What you return must match the records exactly, line for line.

Recorded data:
##############################

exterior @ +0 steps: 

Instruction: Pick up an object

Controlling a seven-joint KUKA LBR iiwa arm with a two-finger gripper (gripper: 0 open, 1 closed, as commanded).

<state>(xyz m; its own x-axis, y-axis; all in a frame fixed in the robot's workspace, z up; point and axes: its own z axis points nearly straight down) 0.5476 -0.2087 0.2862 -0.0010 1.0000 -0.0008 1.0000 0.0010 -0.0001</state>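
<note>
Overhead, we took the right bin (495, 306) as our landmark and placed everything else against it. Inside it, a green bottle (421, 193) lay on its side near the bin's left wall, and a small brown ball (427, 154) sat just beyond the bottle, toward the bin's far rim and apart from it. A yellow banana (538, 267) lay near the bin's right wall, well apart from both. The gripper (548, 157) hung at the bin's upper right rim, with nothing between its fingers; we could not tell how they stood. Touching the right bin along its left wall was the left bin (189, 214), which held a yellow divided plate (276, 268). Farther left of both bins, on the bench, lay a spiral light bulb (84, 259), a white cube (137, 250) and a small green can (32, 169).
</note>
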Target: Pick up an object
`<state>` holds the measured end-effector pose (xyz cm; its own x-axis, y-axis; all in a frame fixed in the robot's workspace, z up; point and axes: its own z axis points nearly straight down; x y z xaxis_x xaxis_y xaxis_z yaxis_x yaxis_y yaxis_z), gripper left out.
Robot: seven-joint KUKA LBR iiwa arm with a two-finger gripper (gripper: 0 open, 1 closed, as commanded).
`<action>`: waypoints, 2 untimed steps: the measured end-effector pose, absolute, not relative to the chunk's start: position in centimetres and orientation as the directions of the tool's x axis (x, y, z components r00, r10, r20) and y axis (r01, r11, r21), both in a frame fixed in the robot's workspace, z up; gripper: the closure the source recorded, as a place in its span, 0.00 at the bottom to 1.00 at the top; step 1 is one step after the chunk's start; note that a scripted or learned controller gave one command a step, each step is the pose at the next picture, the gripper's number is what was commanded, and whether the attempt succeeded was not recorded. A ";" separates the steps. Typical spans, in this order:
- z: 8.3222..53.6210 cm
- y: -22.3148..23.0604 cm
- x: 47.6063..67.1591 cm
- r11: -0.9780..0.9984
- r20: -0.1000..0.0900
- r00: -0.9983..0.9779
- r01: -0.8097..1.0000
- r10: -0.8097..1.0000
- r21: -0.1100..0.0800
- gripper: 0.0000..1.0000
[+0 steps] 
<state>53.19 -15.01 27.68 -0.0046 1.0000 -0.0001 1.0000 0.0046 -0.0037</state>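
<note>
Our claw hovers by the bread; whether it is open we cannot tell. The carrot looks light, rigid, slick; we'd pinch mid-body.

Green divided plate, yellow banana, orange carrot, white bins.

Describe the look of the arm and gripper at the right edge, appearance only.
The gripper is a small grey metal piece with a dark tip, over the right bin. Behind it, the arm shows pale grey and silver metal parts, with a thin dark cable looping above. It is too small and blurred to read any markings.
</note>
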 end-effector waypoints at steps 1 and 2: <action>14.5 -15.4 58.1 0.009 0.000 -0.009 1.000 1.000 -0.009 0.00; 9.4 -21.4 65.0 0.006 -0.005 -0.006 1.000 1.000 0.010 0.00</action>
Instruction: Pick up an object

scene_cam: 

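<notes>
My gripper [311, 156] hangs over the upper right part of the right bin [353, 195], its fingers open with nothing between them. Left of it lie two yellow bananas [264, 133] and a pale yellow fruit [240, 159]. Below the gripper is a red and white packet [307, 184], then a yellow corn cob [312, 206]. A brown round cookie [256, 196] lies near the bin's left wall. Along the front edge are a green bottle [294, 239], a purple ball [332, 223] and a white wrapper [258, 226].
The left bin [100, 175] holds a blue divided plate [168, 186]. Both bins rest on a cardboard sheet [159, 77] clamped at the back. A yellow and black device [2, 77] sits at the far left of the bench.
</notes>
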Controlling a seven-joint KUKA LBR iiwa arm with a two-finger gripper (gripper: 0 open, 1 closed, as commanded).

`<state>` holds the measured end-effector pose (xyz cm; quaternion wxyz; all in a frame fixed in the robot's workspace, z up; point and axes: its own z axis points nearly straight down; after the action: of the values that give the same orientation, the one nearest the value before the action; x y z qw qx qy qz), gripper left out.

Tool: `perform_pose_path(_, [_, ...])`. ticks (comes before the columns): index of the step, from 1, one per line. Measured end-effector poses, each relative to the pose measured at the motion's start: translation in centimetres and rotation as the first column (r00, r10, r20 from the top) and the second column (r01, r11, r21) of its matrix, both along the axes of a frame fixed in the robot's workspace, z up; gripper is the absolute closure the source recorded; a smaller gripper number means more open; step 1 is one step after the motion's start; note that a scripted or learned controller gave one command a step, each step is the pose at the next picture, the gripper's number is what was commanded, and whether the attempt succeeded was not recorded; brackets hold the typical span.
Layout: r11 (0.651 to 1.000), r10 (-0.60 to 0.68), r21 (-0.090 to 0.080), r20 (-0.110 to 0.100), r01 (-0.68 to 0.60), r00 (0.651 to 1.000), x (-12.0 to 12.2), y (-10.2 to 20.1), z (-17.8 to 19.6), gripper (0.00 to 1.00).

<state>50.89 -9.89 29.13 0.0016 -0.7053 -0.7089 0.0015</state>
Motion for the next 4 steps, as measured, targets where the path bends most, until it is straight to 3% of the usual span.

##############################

Answer to the problem:
exterior @ +0 steps: 

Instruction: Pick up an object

Controlling a seven-joint KUKA LBR iiwa arm with a two-finger gripper (gripper: 0 open, 1 closed, as commanded).

<state>(xyz m; its own x-axis, y-axis; all in a frame fixed in the robot's workspace, z up; point and axes: its own z axis points nearly straight down) 0.5476 -0.2087 0.2862 -0.0010 1.0000 -0.0008 1.0000 0.0010 -0.0001</state>
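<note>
Overhead, we took the right bin (495, 306) as our landmark and placed everything else against it. Inside it, a green bottle (421, 193) lay on its side near the bin's left wall, and a small brown ball (427, 154) sat just beyond the bottle, toward the bin's far rim and apart from it. A yellow banana (538, 267) lay near the bin's right wall, well apart from both. The gripper (548, 157) hung at the bin's upper right rim, with nothing between its fingers; we could not tell how they stood. Touching the right bin along its left wall was the left bin (189, 214), which held a yellow divided plate (276, 268). Farther left of both bins, on the bench, lay a spiral light bulb (84, 259), a white cube (137, 250) and a small green can (32, 169).
</note>
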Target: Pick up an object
`<state>` holds the measured end-effector pose (xyz cm; its own x-axis, y-axis; all in a frame fixed in the robot's workspace, z up; point and axes: its own z axis points nearly straight down; x y z xaxis_x xaxis_y xaxis_z yaxis_x yaxis_y yaxis_z), gripper left out.
Robot: seven-joint KUKA LBR iiwa arm with a two-finger gripper (gripper: 0 open, 1 closed, as commanded).
`<action>`: waypoints, 2 untimed steps: the measured end-effector pose, absolute, not relative to the chunk's start: position in centimetres and orientation as the directions of the tool's x axis (x, y, z components r00, r10, r20) and y axis (r01, r11, r21), both in a frame fixed in the robot's workspace, z up; gripper: the closure the source recorded, as a place in its span, 0.00 at the bottom to 1.00 at the top; step 1 is one step after the chunk's start; note that a scripted or learned controller gave one command a step, each step is the pose at the next picture, the gripper's number is what was commanded, and whether the attempt succeeded was not recorded. A ";" separates the steps. Typical spans, in this order:
- z: 8.3222..53.6210 cm
- y: -22.3148..23.0604 cm
- x: 47.6063..67.1591 cm
- r11: -0.9780..0.9984
- r20: -0.1000..0.0900
- r00: -0.9983..0.9779
- r01: -0.8097..1.0000
- r10: -0.8097..1.0000
- r21: -0.1100..0.0800
- gripper: 0.0000..1.0000
[+0 steps] 
<state>53.19 -15.01 27.68 -0.0046 1.0000 -0.0001 1.0000 0.0046 -0.0037</state>
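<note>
Our claw hovers by the bread; whether it is open we cannot tell. The carrot looks light, rigid, slick; we'd pinch mid-body.

Green divided plate, yellow banana, orange carrot, white bins.

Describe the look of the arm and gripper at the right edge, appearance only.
The gripper is a small grey metal piece with a dark tip, over the right bin. Behind it, the arm shows pale grey and silver metal parts, with a thin dark cable looping above. It is too small and blurred to read any markings.
</note>
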 end-effector waypoints at steps 1 and 2: <action>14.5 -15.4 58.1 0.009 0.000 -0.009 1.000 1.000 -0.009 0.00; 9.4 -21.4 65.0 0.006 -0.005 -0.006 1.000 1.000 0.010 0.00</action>
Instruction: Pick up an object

scene_cam: 

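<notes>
My gripper [311, 156] hangs over the upper right part of the right bin [353, 195], its fingers open with nothing between them. Left of it lie two yellow bananas [264, 133] and a pale yellow fruit [240, 159]. Below the gripper is a red and white packet [307, 184], then a yellow corn cob [312, 206]. A brown round cookie [256, 196] lies near the bin's left wall. Along the front edge are a green bottle [294, 239], a purple ball [332, 223] and a white wrapper [258, 226].
The left bin [100, 175] holds a blue divided plate [168, 186]. Both bins rest on a cardboard sheet [159, 77] clamped at the back. A yellow and black device [2, 77] sits at the far left of the bench.
</notes>
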Controlling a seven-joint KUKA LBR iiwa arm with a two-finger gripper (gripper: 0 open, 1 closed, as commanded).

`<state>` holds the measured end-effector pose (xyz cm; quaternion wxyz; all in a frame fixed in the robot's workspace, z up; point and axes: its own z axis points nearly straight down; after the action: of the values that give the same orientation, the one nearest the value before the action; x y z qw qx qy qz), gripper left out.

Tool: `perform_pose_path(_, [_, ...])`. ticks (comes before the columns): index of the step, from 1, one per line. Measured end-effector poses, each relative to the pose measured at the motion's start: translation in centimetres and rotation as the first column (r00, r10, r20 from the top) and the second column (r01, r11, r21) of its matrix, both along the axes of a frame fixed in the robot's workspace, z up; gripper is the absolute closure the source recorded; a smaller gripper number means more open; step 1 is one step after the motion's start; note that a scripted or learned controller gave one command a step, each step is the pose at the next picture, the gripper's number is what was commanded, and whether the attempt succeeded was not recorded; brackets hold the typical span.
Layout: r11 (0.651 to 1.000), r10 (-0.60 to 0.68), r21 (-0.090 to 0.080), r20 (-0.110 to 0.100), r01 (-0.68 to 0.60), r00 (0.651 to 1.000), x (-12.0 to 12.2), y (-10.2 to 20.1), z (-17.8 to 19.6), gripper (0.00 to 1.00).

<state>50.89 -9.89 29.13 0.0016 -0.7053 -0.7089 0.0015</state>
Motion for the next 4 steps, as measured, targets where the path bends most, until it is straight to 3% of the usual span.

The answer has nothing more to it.